§ Task objective: Give the lines below again, exactly as they stand, and leave out the images.

§ Dataset content:
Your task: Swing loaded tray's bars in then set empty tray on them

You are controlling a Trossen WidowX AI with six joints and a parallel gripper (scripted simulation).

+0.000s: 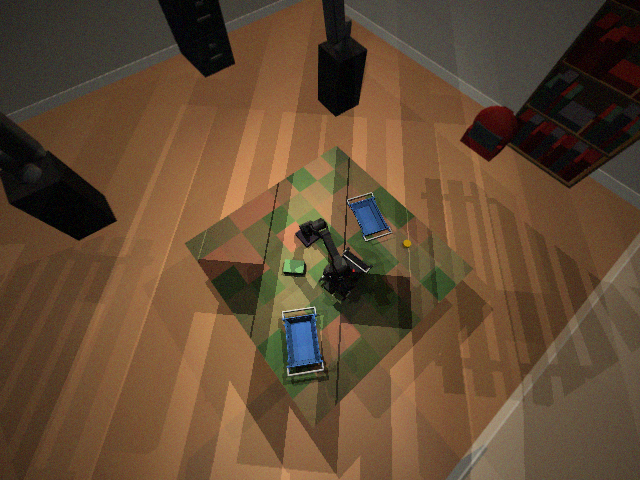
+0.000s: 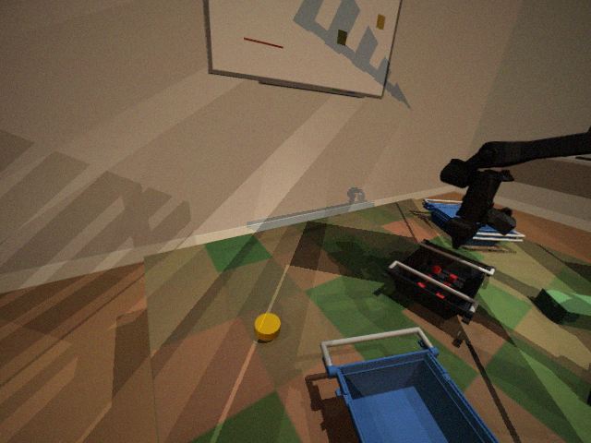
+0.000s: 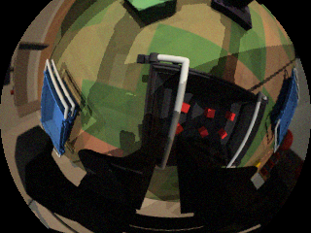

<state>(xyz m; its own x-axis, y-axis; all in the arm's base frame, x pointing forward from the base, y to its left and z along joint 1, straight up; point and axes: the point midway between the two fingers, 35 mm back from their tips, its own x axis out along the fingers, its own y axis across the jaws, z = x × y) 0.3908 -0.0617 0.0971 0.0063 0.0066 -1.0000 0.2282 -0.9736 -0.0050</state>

§ Expected output:
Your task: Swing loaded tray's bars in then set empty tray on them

You are controlling a Trossen WidowX AI with six joints and a parallel gripper (scripted simulation).

+0.000s: 
+0.000s: 
+0.000s: 

<state>(xyz m; its own x-axis, y-axis; all in the arm's base frame, x pointing forward from the base, y to its left and z along joint 1, straight up; point and axes: the point midway between the two fingers, 35 mm back from their tips, its own x axis out along the fingers, its own y axis across the jaws, z = x × y) 0.3908 -0.0617 0.0971 0.0063 0.0066 -1.0000 0.2282 -0.9736 -0.0050</state>

The output above is complete as it stands.